每個女生的青春期或說從小學開始,就會有許多的友誼的競合,各種小團體充斥。誰跟誰要好,喜歡某些事物的一群,一起到廁所、福利社、各種專科教室。最尷尬的應該是分組,總有落單的,而總是得有人收留。
自己也有種隱約被討厭的經驗,不知道從哪時候開始,也不知道發生什麼事,但用詞其實偏激烈或傷人,那些惡毒的話很難想像是從所謂的朋友口中說出,而即便鼓起勇氣提問,也不見得會知道自己為什麼會被討厭,以及會被討厭多久。
作者應該算是中規中矩的學生,但有一段被同學排擠的經驗,透過書信的方式,說出自己心裡的感受。如果不受同學喜歡,是不是也有機會轉向受到老師的喜愛。但這樣的做法似乎並不能改變自己的處境。那些國小、青春期的記憶,也許就塵封了,但想不起來那些從要好到生疏到自己似乎是一個骯髒的存在,在那個當下很難接受,許多年後再回想起來,多的更是解不開的謎。解不開的結和不會有答案的問題,長大之後通常只會更多。已經不是自問自答等級可以紓解情緒,更多的時候是不知道自己是誰,又為何這麼做。童年的背叛和選擇,長大了之後只是更難的選擇題,也會有選什麼可能都錯的狀況。學校沒教的是,除了那些學科以外,你可能還要面對複雜的關係網路,而學科從來就可以努力,關係網路則不一定經營就有成果。

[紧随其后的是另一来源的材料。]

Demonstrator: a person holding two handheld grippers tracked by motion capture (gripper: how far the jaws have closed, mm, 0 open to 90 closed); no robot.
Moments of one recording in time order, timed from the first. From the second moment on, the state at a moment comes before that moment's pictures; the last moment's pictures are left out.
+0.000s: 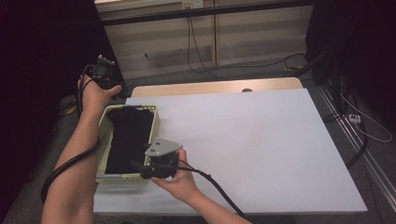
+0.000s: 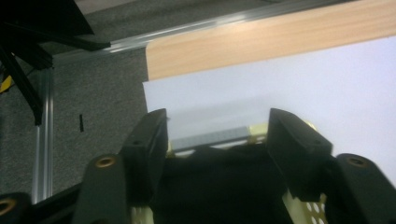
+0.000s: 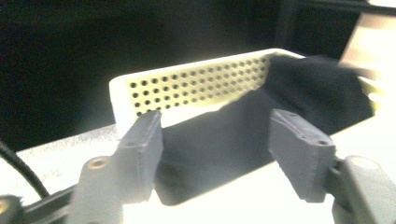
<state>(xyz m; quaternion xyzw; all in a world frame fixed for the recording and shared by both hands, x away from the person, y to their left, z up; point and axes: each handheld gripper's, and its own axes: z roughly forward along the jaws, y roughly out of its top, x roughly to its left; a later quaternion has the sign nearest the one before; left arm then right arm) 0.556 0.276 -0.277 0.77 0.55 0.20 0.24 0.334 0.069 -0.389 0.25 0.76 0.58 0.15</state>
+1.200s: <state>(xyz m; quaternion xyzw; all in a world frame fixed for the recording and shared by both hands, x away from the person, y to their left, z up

經過了國小到高中的洗禮,那些人際關係進到大學以後就變得再鬆散一些,大家不再上一樣的課,然後也開始接觸那些所謂學校裡不教的事。自己經驗上最嚴重脫節的,歷史絕對是名列前茅。那些過去不敢好好說清楚的歷史,都很可能在大學的時代重新認識。是一種到底看了什麼以及以前都教什麼垃圾的想法會一直不斷的挑戰著你以為你知道的歷史和正確的事。
於是憤青就自然而然生成,開始離開校園,參加起社會上的改變。正巧遇到三一八的一連串紀錄,不僅是作者個人的經驗,相信也是很多人的經驗。先是在網路上接觸到攻進立院的消息,決定要不要出門也參一腳。那是個動盪的時代,如果不擋住服貿,不知道現在的臺灣會是什麼模樣。
但運動是有運動傷害的。那不只是痠痛,有的時候是心痛。國家好像應該是保護人民的,後面可能要接個「吧」,再接個「?!」。但面對強制驅離抗爭的經驗,國家似乎不是站在所謂人民這一邊。那個公權力的行使正當性如何?傷害性如何?那個找不到的員警,至今仍下落不明。笑死人的國家。噢。臺灣甚至可能不是國家。
推薦給也在求學期間有友誼困境的朋友讀讀,也推薦給想回憶三一八前後發生了哪些事的朋友。書寫不一定是救贖,但在書寫中,作者找到了看似出口的光。